_What to produce_
Below is some data. Retype exactly the lines starting at the one with "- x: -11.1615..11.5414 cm" and ending at the one with "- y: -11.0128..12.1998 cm".

━━ Dataset excerpt ━━

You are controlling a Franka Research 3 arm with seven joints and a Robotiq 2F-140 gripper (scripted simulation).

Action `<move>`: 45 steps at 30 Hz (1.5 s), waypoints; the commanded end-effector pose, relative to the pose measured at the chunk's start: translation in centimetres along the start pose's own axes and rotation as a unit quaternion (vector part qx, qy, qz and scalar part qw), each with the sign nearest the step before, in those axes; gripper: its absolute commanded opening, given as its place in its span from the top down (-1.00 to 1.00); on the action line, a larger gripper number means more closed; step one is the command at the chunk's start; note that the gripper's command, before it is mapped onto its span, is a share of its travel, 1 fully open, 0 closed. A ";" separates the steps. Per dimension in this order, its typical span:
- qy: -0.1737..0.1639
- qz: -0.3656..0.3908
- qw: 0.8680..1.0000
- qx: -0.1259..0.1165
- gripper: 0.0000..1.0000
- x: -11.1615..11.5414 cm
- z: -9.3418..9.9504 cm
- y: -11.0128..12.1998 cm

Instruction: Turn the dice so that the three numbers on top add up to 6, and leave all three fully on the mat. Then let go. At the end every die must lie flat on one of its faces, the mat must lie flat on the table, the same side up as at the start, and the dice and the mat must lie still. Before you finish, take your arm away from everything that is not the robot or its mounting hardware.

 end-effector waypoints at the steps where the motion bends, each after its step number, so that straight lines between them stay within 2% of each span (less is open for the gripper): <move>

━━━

_Response to this exercise_
- x: -11.1615..11.5414 cm
- z: -9.3418..9.9504 cm
- y: -11.0128..12.1998 cm

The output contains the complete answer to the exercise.